Hay dos personajes que, para bien o para mal, han influido ampliamente en la historia del cristianismo.
Uno se había enamorado de la buena noticia traída por Jesús hasta identificarse con ella.
El otro apenas ha sido tratado de refilón.
Uno llegó a santo, el otro a papa. El papa fue refractario al evangelio.
Hoy el santo es más actual que nuca y el papa es ignorado.
De hecho, mientras el humilde Juan, hijo de la señora Pica y Bernardone e Asís, conocido con el nombre e Francisco, está presente con su estilo de vida y con sus enseñanzas, ninguno se acuerda del belicoso Lotario, hijo de los condes de Segni, llegado a papa con el nombre de Inocencio III.
Los dos vivieron en la misma época y fueron hijos de la mentalidad y de la cultura de aquel tiempo.
Ambos leyeron el mismo evangelio y eligieron seguir a Jesús.
Pero los modos de manifestar este seguimiento son extremadamente diferentes.
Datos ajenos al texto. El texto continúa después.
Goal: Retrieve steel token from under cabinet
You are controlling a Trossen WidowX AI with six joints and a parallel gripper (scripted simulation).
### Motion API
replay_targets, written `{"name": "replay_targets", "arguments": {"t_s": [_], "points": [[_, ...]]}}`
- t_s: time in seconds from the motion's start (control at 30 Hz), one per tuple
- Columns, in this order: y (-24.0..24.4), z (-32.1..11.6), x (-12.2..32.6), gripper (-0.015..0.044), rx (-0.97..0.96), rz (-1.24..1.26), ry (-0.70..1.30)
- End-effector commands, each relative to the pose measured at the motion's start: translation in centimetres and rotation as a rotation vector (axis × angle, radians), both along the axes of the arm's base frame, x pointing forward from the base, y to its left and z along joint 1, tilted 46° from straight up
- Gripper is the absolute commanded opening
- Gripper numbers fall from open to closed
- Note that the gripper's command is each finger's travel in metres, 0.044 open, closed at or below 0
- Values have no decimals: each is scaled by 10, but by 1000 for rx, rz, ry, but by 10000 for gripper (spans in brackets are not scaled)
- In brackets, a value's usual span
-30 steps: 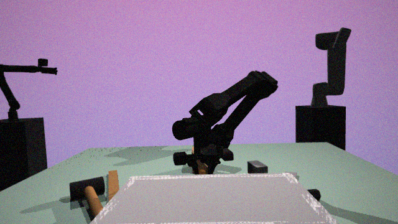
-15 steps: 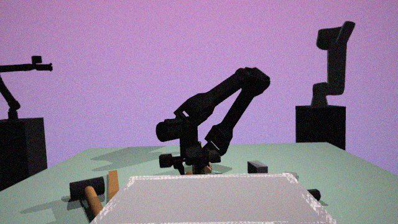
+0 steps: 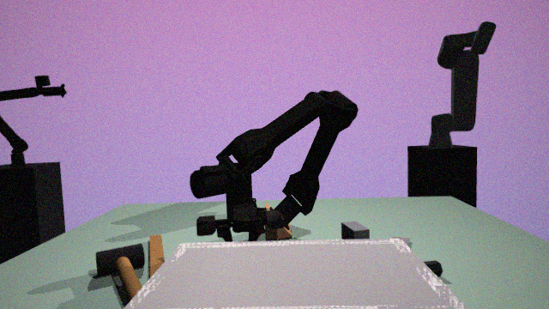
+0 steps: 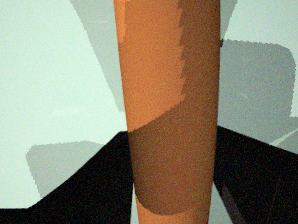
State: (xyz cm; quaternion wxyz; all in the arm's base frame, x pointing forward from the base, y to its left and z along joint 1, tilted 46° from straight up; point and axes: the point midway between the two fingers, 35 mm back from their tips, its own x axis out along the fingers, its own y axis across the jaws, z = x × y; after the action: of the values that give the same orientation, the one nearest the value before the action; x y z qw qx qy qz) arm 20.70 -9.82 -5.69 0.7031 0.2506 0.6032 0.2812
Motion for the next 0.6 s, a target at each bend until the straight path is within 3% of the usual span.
{"name": "replay_targets", "arguments": {"t_s": [0.0,0.57], "points": [[-11,-8,5,0,-1,-7,-8],[-14,-9,24,0,-2,-6,-10]]}}
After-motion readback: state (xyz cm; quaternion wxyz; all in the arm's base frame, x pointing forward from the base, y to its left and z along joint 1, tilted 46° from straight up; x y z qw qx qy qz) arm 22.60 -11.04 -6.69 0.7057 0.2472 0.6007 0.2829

Si todavía hoy se ora y se canta con las palabras de Francisco ("Alabado seas mi Señor..."), los escritos de Lotario, por suerte, se han olvidado.
Lotario escribió cuando todavía era cardenal El desprecio del mundo, libro que durante casi seis siglos fue un bestseller y formó, o mejor deformó, la espiritualidad cristiana. Francisco escribió sólo unas pocas, pero incisivas líneas todavía válidas.
Lotario, confundiendo su tétrico pesimismo con santas inspiraciones, escribió:
"El hombre es concebido de la sangre putrefacta por el ardor de la lujuria, y se puede decir que ya están junto a su cadáver los gusanos funestos. De vivo engendró lombrices y piojos, de muerto engendrará gusanos y moscas; de vivo ha creado estiércol y vómito, de muerto producirá pudredumbre y hedor; de vivo ha cebado a un solo hombre, de muerto cebará gusanos sin número... Felices aquellos que mueren antes de nacer y que antes de conocer la vida han probado la muerte... mientras vivimos morimos continuamente y dejaremos de ser muertos cuando acabemos de vivir, porque la vida mortal no es otra cosa que una muerte viviente.." (De cont. mundi. 3,4).
Según Lotario, cuando Jesús resucita a Lázaro llora "no porque Lázaro había muerto, sino más bien porque lo llamaba de la muerte a la miseria de la vida" (1,25).
Si para Lotario todo es horrible y fuente de llantos, para Francisco todo es bello y fuente de bendición: "Alabado seas mi Señor con todas tus criaturas... Tu eres santo, Señor Dios único, que haces cosas estupendas... Tú eres belleza..." (Cántico de las Criaturas y Alabanzas de Dios Altísimo).
Frente a los problemas de la época ambos respondieron con soluciones diferentes.
El Papa Inocencio III es el papa más poderoso del medievo, aquél que llevará hasta el culmen la concepción de la realeza papal, y el estado de la Iglesia a su máxima extensión.
Es él quien sueña que la Iglesia está a punto de derrumbarse, pero ésta será salvada por el hermano Francisco: "Ve, repara mi casa que, como ves, está toda en ruinas".
El papa pensó salvar la Iglesia anunciando la cuarta cruzada contra los sarracenos y convocó incluso un concilio (Lateranense IV) para definir aproximadamente unos setenta modos de hacer la "guerra santa" o bien cómo matar a los infieles del modo más eficaz (y nunca se mata con tanto gusto como cuando se asesina en nombre de Dios).
Francisco fue desarmado al sultán y se hizo su amigo.
Inocencio, hombre belicoso y violento, dio comienzo a la primera forma de Inquisición (la episcopal) y quemó en la hoguera a cuantos en la Iglesia no estaban de acuerdo con él. Tétrico en vida, su fin fue macabro.
Murió cuando estaba a punto de subir en su caballo con la espada en la mano para combatir a los enemigos y su cadáver, abandonado de todos y en avanzado estado de descomposición, fue despojado y robado por los ladrones en la catedral de Perugia.
Francisco, al acercarse la muerte, se hizo desvestir y poner desnudo en tierra y murió cantando un himno de alabanza, rodeado del amor de sus hermanos.
Un único Señor, un solo evangelio, dos respuestas diferentes, un solo santo.